树娥想,寻村上不管用,上面还有镇上呢。吃过午饭,树娥又跑到了镇政府。

118

  县委昨天刚从县人大给杨旗镇派来了一个新书记,姓周,是个三十出头、血气方刚的大学生。新官上任三把火,一大早,周书记就叫王镇长把镇政府的大小领导和乡干部们召集到会议室,和大家座谈了解当地的情况。座谈会开了一个上午还没有结束,午饭后,大家又回到会议室继续座谈。

  树娥看镇政府院子里空荡荡的一个人影儿都没有,只有会议室亮着灯,便直奔会议室。

  树娥走到跟前冒冒失失地一把推开门,歪着脑袋冲里面四下张望说,王镇长,我找王镇长。周书记正听汇报到兴趣处,很不客气地白了树娥一眼,然后目光象探照灯一样威严环视左右道,这人是个干啥呢?没看见正开会呢,叫她出去!

  王镇长自从一个普通干部被提拔为副镇长、副书记,去年被镇人大任命为镇长,已经连续在镇上工作了近二十年。王镇长和依农很熟络,也认识树娥,很了解老拓跋一家人的遭遇。王镇长赶紧走过去给树娥使个眼色小声说,嗯,你有啥事情过后再说,你先出去!

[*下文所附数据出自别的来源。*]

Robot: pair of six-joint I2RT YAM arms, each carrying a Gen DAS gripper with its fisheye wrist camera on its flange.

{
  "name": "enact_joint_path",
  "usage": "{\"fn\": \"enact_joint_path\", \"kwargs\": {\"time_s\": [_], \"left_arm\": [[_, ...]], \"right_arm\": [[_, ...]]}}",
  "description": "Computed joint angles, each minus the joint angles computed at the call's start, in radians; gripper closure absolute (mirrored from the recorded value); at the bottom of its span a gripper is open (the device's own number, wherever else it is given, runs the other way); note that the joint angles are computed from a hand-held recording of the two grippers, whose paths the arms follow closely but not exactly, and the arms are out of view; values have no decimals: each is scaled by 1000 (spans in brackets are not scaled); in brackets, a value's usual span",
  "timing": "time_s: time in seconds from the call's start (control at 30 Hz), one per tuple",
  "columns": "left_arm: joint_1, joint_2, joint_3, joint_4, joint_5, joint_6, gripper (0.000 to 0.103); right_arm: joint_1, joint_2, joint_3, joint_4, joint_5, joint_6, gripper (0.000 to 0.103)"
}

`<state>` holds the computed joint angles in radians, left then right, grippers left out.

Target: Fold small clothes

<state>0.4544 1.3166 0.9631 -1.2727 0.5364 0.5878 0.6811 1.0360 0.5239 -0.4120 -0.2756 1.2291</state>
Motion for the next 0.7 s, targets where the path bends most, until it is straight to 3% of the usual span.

  但是周书记刚才说的那两句话已经传到树娥的耳朵里了,树娥的自尊心被深深地刺伤了。树娥想,我不是没眼色的人,我只是心里着急。树娥很不满意周书记的态度,她也不知道那年轻人是个什么身份,只是认定了一个死理,这里是镇政府,在这里干事的就是共产党的人,共产党怎么能这样对待老百姓!在这一瞬间,树娥的心头充满了绝望的情绪,仿佛一个被人丢弃的孩子一下子变得无依无靠了。

  树娥急了,一抡胳膊奋力把王镇长擭到一边,不顾一切地朝周书记发起了连珠炮。你问我是谁?我又没有找你,你又是个做什么的?王镇长连忙制止树娥说,这是咱镇上新来的周书记!树娥眉毛一扬说,书记?哦,书记他就是共产党嘛,他个共产党的书记就这样对我说话呢?嗯!树娥想,如果那个人说你看,正开会呢,等会散了再说,那我也就走了。但是无论如何,他这个周书记不应该当着那么多人的面不问青红皂白张口就让人出去。

  几个镇领导也连忙起身过来劝树娥。树娥站在原地两手紧紧扒住门框执拗地说,他不给我个话,我就不走!

  场面顿时尴尬起来。周书记的脸颊微微抽搐着,又不好发作。周书记觉得树娥把自己的脸面在下属面前给丢尽了,气哼哼地从烟盒里弹出一根纸烟抽起来。树娥的倔脾气也上来了,冲着屋里面大声说,镇上开会,我可以在外边等着,我嫌你对我的态度不好,话说得不好听!树娥说完就委屈得哭了,脸上流着眼泪。周书记,你今天不给我说个名堂,我就不走!

  会彻底开不下去了。王镇长看见周书记和树娥在门里门外僵持着,就打圆场说,走走走,嫂子,你先走,到我房子坐走。树娥呜呜地哭着,断断续续地说,我回去了,这一家人,也,也是不得活,我,我不得活了,就一头碰死了!

  走,有啥事,到我的办公室说走。王镇长和一个副镇长奋力掰开树娥的手指,口里一边劝着一边推着她的后背往外走。王镇长仗着自己和依农关系不错,走到半路上便笑着问树娥,嫂子,你今儿个咋胆大很?树娥一边用袖子擦着眼睛一边说,咋?王镇长小声说,人家是个书记么,今儿个开会呢么,你咋那样说话呢?树娥立即停住脚步提高嗓门说,他是个书记,那他在人前说话往道上说,不是我胡说八道,故意寻他的事呢,对不?事情把我逼到这儿了……,树娥说着又伤心得哭了,王镇长赶紧劝道,嫂子,你别哭了,也别说了,走,咱先到我的办公室走。

  进了办公室,王镇长说,嫂子,你先坐下。树娥开始还不敢坐,后来觉得王镇长待人比较真诚、和气,就坐下了,说,王镇长,你给我想办法,我实在是没有办法了,一家人咋吃呀,俺那个人有病,我怎么办呀?树娥把自己男人得病没钱给看,依农的父亲和哥哥不闻不管的事情一五一十给两个镇领导说了一遍。同来的那个副镇长转身给树娥倒了一杯水,朝王镇长努努嘴说,嫂子,你这事情,他王镇长就要给你说个啥呢。树娥不相信,说,他不给我解决问题,我今儿个就不回去!

  看看外边的天色已经暗了下来,王镇长说,嫂子,你看,你的这个事情我已经知道了,今儿个是解决不了,你先回去,我和周书记给你想想办法,噢,哪怕改天你再上来,噢,天黑了。那个副镇长也在旁边说,嫂子,你回,事情么,镇上就是要给你处理的。树娥看他们都说这个话,心一下子就软了,就害气说,走走走,那我就可回呀!